Down to the last line, print the entries below exactly, and keep every picture out of the copy.

Task inputs Start Marker

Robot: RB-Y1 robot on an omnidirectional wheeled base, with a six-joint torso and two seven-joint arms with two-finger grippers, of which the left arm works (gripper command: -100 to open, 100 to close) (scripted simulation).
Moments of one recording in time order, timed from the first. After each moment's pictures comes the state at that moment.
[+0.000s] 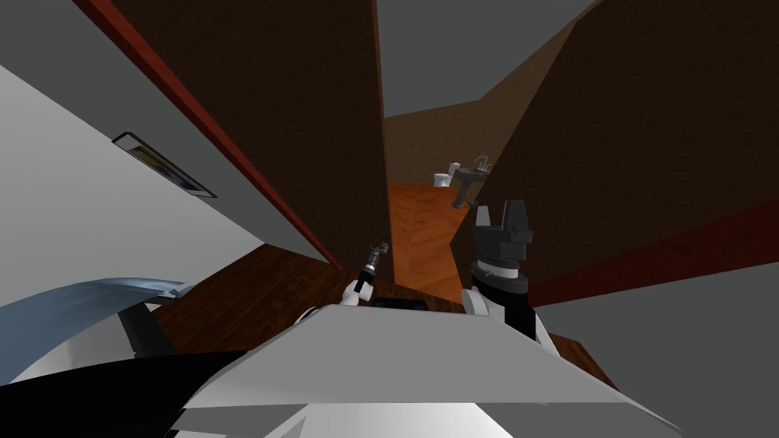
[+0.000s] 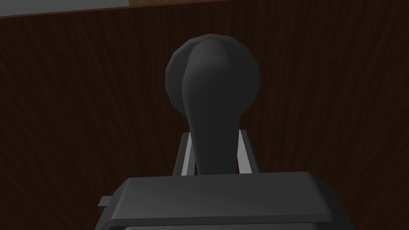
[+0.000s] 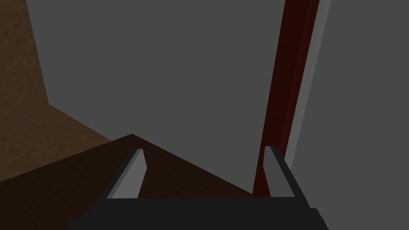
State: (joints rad) arm -0.20 0.07 -0.20 -0.59 0.05 -0.82 0.08
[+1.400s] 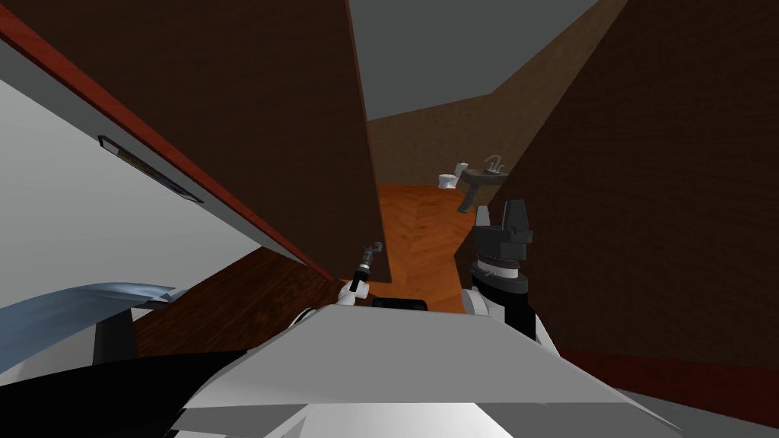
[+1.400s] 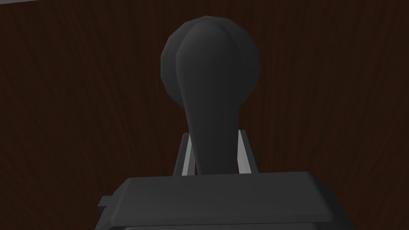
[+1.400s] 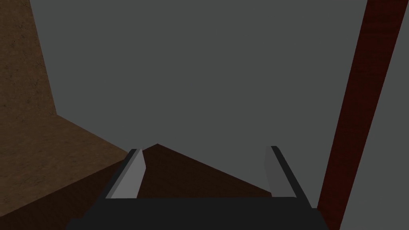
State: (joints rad) arm -0.20 0.09 -0.10 -0.56 0.10 -0.82 0.04
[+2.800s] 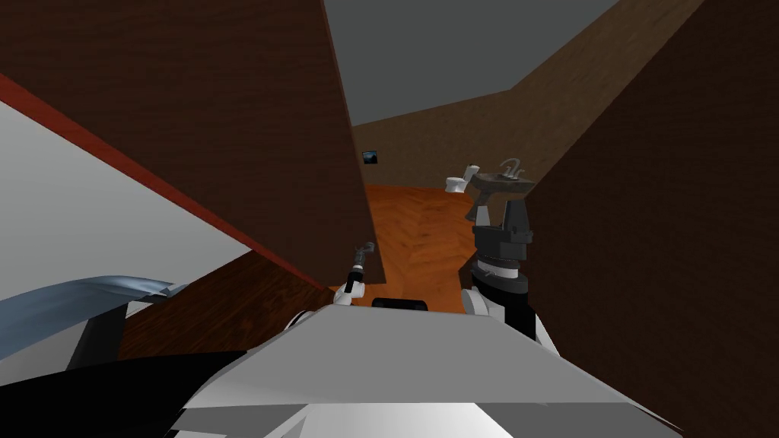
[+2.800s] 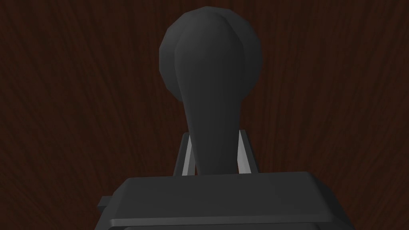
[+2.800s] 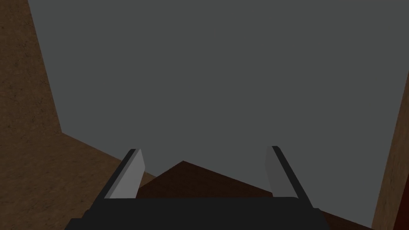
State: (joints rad) arm -0.20 0.11 0.02 -0.53 0.16 -0.83 -0.01
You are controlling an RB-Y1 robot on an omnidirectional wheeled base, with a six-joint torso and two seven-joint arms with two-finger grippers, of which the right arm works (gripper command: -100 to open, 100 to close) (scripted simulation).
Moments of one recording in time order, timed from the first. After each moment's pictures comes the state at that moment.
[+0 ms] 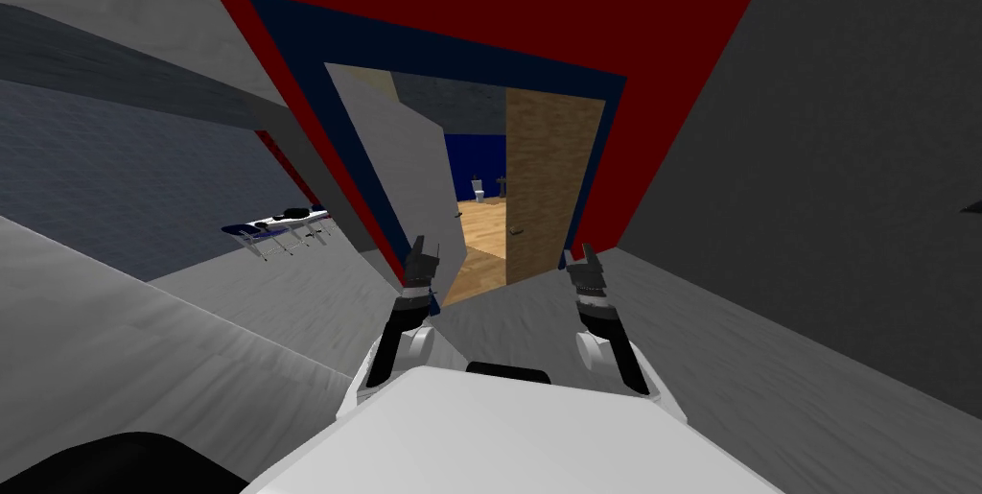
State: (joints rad) arm 0.28 -0.07 0.01 -1.82 0.00 -0.66 -0.17
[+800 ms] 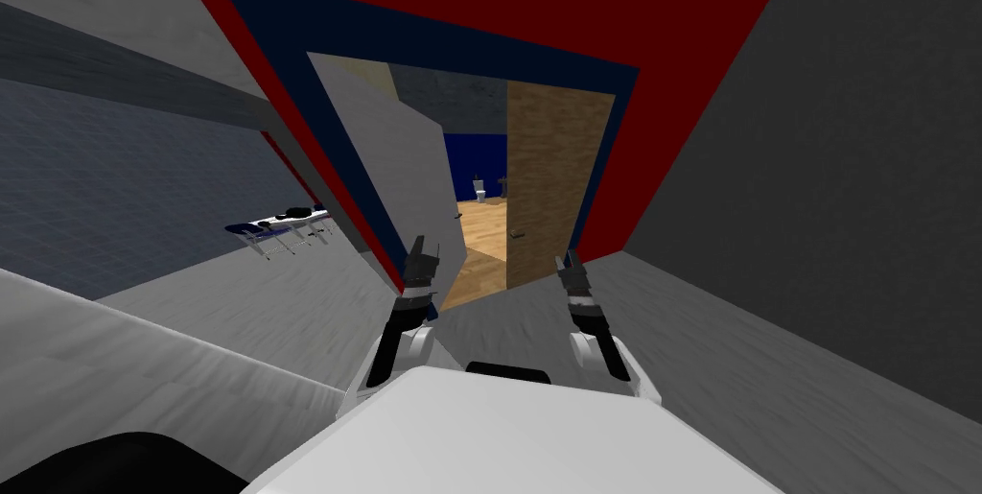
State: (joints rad) arm 0.20 -0.08 0.02 -1.62 0.05 -0.69 -0.18
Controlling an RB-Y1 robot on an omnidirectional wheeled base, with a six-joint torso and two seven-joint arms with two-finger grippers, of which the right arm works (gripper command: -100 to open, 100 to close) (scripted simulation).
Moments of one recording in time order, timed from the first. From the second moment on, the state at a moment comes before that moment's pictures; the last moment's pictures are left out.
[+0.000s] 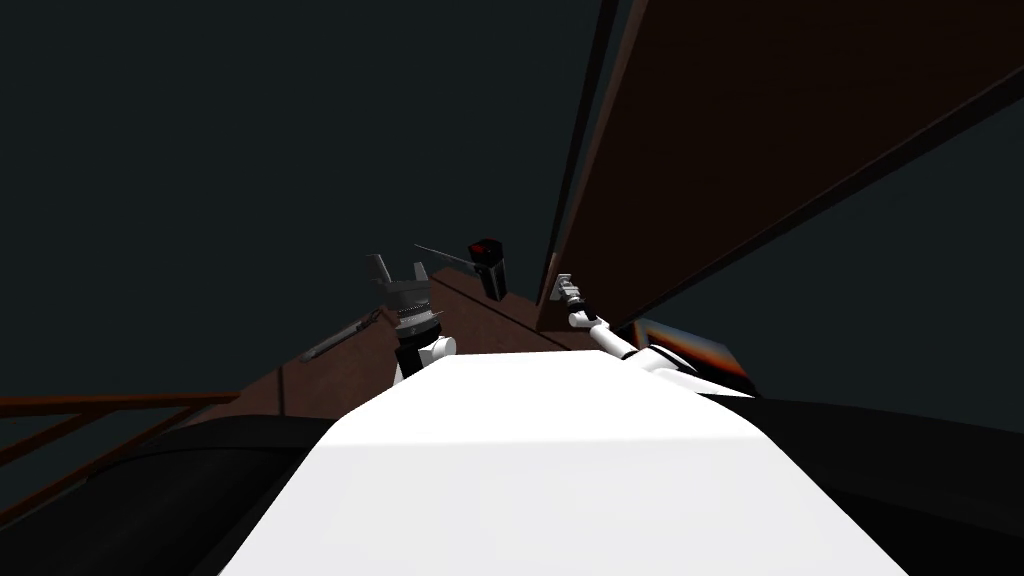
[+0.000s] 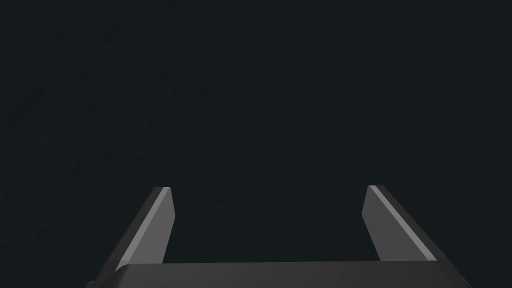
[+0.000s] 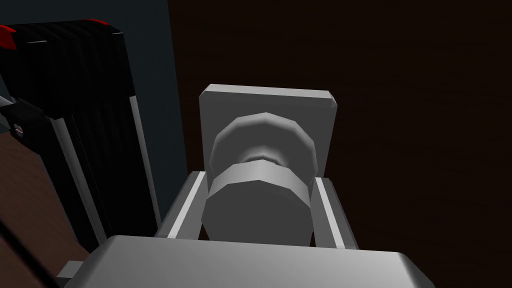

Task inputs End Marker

■ Answer section ■
Robot: RB-Y1 robot on an omnidirectional wheeled base, with a six-joint torso and two seven-joint arms with two-finger grippers, of which the left arm works (gripper command: -100 to open, 100 to close) (scripted simulation).
Moments of one recording in time order, timed from the first. After each moment's pictures comes the state at that moment.
[+0.000s] 
[+0.000s] 
[+0.000s] 
State: (joints rad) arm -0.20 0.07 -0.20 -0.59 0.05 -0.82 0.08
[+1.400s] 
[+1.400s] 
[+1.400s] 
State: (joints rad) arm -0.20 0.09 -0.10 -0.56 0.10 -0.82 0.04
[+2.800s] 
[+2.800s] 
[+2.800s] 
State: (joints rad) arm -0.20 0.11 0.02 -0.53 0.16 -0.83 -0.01
You are controlling an RB-Y1 robot on an omnidirectional wheeled base, with a six-joint torso and two seven-joint arms with two-finger grippers, of which the right arm works (gripper command: -100 to open, 100 to close) (scripted simulation).
Moments of one recording in time order, timed from the first. After each moment's pictures comes the state at that moment.
[+0 ms] 
State: (joints rad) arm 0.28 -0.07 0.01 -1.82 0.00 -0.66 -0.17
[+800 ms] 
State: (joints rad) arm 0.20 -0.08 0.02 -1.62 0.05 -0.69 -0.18
Controlling an RB-Y1 robot on an omnidirectional wheeled base, with a six-joint torso and two seven-joint arms with two-finger grippers, of which the right arm works (gripper command: -100 to open, 100 to close) (scripted simulation).
Moments of one recording in time order, timed from the first. From the second moment on, the state at a moment comes before that moment's pictures; the last moment's pictures are left out.
[+0.000s] 
[+0.000s] 
[+0.000s] 

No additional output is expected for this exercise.